• [Required action]:
Down to the last character, repeat the data that follows.
[Start of Attachment]
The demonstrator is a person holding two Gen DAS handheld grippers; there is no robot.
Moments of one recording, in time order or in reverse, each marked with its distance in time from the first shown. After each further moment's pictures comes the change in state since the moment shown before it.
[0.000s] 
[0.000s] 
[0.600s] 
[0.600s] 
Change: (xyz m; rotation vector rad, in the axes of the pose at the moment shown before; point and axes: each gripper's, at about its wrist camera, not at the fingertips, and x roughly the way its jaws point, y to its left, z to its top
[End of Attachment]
• [The completed task]:
The demonstrator is a person holding two Gen DAS handheld grippers; there is no robot.
Moments of one recording, in time order or in reverse, each marked with its distance in time from the first shown. After each further moment's pictures comes the change in state since the moment shown before it.
[0.000s] 
[0.000s] 
[0.600s] 
[0.600s] 
Change: (xyz m; rotation vector rad, in the axes of the pose at the moment shown before; point and axes: each gripper's, at about its wrist camera, not at the fingertips, and x roughly the way its jaws point, y to its left, z to its top

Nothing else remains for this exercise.